= Assigned task =
In this exercise, every entry below is to be reproduced word for word.

= Stored data =
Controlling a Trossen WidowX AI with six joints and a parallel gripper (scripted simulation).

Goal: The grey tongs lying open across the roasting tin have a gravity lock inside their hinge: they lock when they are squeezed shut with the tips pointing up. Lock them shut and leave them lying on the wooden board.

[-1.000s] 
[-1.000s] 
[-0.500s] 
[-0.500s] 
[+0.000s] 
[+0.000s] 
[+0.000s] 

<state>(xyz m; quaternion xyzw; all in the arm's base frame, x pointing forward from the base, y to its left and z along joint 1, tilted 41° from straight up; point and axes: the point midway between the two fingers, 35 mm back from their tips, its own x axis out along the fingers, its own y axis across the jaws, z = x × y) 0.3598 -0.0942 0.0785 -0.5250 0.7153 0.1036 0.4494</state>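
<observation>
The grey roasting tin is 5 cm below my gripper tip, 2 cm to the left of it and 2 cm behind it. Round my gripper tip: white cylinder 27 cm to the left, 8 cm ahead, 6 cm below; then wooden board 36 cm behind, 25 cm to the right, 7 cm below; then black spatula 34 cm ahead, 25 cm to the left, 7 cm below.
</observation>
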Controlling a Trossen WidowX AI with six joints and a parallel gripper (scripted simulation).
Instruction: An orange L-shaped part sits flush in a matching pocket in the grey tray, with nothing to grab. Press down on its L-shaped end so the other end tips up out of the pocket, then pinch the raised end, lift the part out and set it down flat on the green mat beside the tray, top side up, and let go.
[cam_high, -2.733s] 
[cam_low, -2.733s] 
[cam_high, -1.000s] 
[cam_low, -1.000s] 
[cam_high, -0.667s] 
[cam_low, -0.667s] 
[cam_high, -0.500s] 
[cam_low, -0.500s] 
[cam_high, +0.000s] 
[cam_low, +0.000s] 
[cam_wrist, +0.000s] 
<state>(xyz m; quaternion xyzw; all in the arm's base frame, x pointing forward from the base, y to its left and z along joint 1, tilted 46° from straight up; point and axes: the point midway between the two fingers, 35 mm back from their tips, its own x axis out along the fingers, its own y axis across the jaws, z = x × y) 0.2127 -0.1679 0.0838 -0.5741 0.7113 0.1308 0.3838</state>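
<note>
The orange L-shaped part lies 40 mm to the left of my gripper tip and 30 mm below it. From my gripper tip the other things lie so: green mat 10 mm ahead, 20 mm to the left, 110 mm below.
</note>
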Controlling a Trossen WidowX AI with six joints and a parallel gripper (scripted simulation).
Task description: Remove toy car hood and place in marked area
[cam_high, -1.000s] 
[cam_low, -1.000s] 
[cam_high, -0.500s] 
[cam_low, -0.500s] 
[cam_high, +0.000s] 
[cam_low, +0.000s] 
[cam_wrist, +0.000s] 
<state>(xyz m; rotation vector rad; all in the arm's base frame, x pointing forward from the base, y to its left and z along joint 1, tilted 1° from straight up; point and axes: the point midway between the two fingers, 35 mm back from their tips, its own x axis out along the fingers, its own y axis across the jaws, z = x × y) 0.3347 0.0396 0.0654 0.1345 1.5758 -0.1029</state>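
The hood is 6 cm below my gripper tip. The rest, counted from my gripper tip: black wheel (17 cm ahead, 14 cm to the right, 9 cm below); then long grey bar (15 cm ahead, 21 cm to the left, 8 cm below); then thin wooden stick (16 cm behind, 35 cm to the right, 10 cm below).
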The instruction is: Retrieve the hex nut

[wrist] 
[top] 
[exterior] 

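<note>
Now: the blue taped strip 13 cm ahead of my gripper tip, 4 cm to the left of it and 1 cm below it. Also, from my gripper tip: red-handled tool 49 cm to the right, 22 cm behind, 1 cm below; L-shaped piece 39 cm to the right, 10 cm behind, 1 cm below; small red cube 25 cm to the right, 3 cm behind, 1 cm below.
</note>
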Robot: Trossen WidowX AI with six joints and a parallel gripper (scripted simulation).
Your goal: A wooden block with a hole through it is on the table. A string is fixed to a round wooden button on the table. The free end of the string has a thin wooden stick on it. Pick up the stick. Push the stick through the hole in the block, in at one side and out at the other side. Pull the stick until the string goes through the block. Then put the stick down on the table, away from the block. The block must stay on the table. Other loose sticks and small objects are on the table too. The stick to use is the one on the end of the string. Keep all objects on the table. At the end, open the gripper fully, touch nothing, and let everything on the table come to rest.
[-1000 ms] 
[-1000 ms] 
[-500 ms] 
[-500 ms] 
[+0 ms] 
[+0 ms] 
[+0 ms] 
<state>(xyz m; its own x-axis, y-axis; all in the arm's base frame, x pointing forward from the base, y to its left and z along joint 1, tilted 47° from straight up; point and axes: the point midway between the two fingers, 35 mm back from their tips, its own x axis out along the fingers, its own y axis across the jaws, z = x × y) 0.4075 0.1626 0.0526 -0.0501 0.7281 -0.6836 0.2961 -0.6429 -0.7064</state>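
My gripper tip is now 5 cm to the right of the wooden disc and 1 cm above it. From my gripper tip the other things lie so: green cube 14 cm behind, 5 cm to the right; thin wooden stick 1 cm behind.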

= The completed task =
Controlling a Trossen WidowX AI with six joints and a parallel gripper (scripted simulation).

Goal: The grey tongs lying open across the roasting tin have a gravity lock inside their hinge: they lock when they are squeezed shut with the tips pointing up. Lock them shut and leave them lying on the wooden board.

[-1.000s] 
[-1.000s] 
[-0.500s] 
[-0.500s] 
[+0.000s] 
[+0.000s] 
[+0.000s] 

<state>(xyz m; quaternion xyzw; all in the arm's base frame, x pointing forward from the base, y to its left and z along joint 1, tilted 41° from straight up; point and axes: the point midway between the two fingers, 35 mm back from their tips, its own x axis out along the fingers, its own y axis across the jaws, z = x × y) 0.3598 -0.0942 0.0785 -0.5250 0.7153 0.1036 0.4494</state>
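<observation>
The grey roasting tin is 5 cm below my gripper tip, 2 cm to the left of it and 2 cm behind it. Round my gripper tip: white cylinder 27 cm to the left, 8 cm ahead, 6 cm below; then wooden board 36 cm behind, 25 cm to the right, 7 cm below; then black spatula 34 cm ahead, 25 cm to the left, 7 cm below.
</observation>
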Controlling a Trossen WidowX AI with six joints and a parallel gripper (scripted simulation).
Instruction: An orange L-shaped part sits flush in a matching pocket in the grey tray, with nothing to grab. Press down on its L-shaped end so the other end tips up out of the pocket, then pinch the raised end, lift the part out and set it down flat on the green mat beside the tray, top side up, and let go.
[cam_high, -2.733s] 
[cam_low, -2.733s] 
[cam_high, -1.000s] 
[cam_low, -1.000s] 
[cam_high, -0.667s] 
[cam_low, -0.667s] 
[cam_high, -0.500s] 
[cam_low, -0.500s] 
[cam_high, +0.000s] 
[cam_low, +0.000s] 
[cam_wrist, +0.000s] 
<state>(xyz m; quaternion xyzw; all in the arm's base frame, x pointing forward from the base, y to its left and z along joint 1, tilted 46° from straight up; point and axes: the point midway between the two fingers, 35 mm back from their tips, its own x axis out along the fingers, its own y axis across the jaws, z = x × y) 0.2127 -0.1679 0.0838 -0.5741 0.7113 0.1308 0.3838</state>
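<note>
The orange L-shaped part lies 40 mm to the left of my gripper tip and 30 mm below it. From my gripper tip the other things lie so: green mat 10 mm ahead, 20 mm to the left, 110 mm below.
</note>
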Controlling a Trossen WidowX AI with six joints and a parallel gripper (scripted simulation).
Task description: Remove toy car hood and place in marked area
[cam_high, -1.000s] 
[cam_low, -1.000s] 
[cam_high, -0.500s] 
[cam_low, -0.500s] 
[cam_high, +0.000s] 
[cam_low, +0.000s] 
[cam_wrist, +0.000s] 
<state>(xyz m; rotation vector rad; all in the arm's base frame, x pointing forward from the base, y to its left and z along joint 1, tilted 1° from straight up; point and axes: the point midway between the two fingers, 35 mm back from their tips, its own x axis out along the fingers, its own y axis across the jaws, z = x × y) 0.3347 0.0396 0.0654 0.1345 1.5758 -0.1029</state>
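The hood is 6 cm below my gripper tip. The rest, counted from my gripper tip: black wheel (17 cm ahead, 14 cm to the right, 9 cm below); then long grey bar (15 cm ahead, 21 cm to the left, 8 cm below); then thin wooden stick (16 cm behind, 35 cm to the right, 10 cm below).
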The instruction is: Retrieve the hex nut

[wrist] 
[top] 
[exterior] 

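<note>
Now: the blue taped strip 13 cm ahead of my gripper tip, 4 cm to the left of it and 1 cm below it. Also, from my gripper tip: red-handled tool 49 cm to the right, 22 cm behind, 1 cm below; L-shaped piece 39 cm to the right, 10 cm behind, 1 cm below; small red cube 25 cm to the right, 3 cm behind, 1 cm below.
</note>
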Robot: Trossen WidowX AI with six joints and a parallel gripper (scripted simulation).
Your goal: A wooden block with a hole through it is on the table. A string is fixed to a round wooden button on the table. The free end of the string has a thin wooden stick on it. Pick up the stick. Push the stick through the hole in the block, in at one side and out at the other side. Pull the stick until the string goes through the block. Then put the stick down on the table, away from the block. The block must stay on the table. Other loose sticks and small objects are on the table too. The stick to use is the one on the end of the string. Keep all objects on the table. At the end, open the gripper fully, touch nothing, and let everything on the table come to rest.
[-1000 ms] 
[-1000 ms] 
[-500 ms] 
[-500 ms] 
[+0 ms] 
[+0 ms] 
[+0 ms] 
<state>(xyz m; its own x-axis, y-axis; all in the arm's base frame, x pointing forward from the base, y to its left and z along joint 1, tilted 47° from straight up; point and axes: the point midway between the two fingers, 35 mm back from their tips, its own x axis out along the fingers, its own y axis across the jaws, z = x × y) 0.4075 0.1626 0.0526 -0.0501 0.7281 -0.6836 0.2961 -0.6429 -0.7064</state>
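My gripper tip is now 5 cm to the right of the wooden disc and 1 cm above it. From my gripper tip the other things lie so: green cube 14 cm behind, 5 cm to the right; thin wooden stick 1 cm behind.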

There's no more to the output.